Engenharia de materiais sustentáveis: desenvolvimento e avaliação de ligante de óxido de magnésio e resíduo agroindustrial

Abstract

Portland cement is widely used in the stabilization of soils, hazardous waste, mining tailings, and other materials. However, this binder has low resistance to attack by certain contaminants, and its production chain is responsible for high extraction of natural resources, energy consumption, and CO₂ emissions. Given this, this study developed and evaluated an alternative binder produced from magnesium oxide (MgO) and rice husk ash (RHA) as a more sustainable option compared to Portland cement. An experimental design was conducted to investigate the unconfined compressive strength (UCS) of the mixtures, considering different contents of the dispersant sodium hexametaphosphate (SHMP) and varying MgO/RHA ratios.

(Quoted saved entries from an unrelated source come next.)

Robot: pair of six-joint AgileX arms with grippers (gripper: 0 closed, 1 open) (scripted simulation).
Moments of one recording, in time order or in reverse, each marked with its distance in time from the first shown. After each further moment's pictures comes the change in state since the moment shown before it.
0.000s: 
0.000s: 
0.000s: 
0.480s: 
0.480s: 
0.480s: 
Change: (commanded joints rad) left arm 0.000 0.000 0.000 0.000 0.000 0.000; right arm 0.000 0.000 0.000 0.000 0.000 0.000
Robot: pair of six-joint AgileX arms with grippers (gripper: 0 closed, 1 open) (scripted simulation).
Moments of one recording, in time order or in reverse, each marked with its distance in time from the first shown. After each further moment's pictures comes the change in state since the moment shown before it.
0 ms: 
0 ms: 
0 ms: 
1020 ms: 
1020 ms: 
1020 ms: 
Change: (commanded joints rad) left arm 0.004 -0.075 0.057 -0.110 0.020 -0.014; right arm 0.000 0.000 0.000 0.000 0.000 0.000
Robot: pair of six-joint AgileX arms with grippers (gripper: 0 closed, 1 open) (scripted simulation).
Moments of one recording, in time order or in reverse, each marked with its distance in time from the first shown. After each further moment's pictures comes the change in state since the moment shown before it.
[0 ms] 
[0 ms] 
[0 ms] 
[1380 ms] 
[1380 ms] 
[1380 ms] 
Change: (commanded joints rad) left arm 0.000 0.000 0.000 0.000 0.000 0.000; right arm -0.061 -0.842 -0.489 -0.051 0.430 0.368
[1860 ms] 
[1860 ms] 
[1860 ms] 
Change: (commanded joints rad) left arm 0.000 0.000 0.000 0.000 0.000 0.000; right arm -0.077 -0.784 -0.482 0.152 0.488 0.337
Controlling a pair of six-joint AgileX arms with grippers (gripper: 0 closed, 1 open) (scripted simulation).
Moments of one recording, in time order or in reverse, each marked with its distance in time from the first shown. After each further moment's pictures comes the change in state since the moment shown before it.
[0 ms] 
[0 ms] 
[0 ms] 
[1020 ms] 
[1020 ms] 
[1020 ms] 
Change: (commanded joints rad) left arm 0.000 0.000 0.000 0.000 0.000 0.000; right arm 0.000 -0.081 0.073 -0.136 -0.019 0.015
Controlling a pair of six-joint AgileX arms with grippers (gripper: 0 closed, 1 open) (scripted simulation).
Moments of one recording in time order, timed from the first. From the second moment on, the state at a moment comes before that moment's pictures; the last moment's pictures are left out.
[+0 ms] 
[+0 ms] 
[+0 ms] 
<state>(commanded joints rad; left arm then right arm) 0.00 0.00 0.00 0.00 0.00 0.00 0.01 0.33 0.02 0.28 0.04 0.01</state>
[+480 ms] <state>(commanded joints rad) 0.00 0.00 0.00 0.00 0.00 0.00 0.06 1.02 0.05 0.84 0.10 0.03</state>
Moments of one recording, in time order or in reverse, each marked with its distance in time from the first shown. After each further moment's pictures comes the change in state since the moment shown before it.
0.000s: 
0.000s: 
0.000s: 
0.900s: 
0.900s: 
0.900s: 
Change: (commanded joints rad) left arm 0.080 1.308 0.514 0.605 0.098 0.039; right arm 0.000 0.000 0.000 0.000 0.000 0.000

The curing time and temperature were fixed at 7 days and 23 °C. The chemical, mineralogical, and microstructural characteristics of the mixtures were evaluated using FTIR, XRD, and SEM/EDS. The results indicated that UCS is significantly influenced by all investigated factors, particularly the SHMP content. The highest recorded strength was 8.19 MPa, achieved with an MgO/RHA ratio of 1.5 and 4% SHMP. However, the most economical formulation, with statistically equivalent mechanical performance, was obtained with an MgO/RHA ratio of 1 and 3% SHMP (8.03 MPa). Chemical analysis revealed the progressive formation of M–S–H gel, while mineralogical analysis indicated the presence of brucite (a product of MgO hydration) and cristobalite (derived from RHA). Microstructural analysis, in turn, pointed to the gradual formation of M–S–H and the persistence of unreacted phases in the matrix.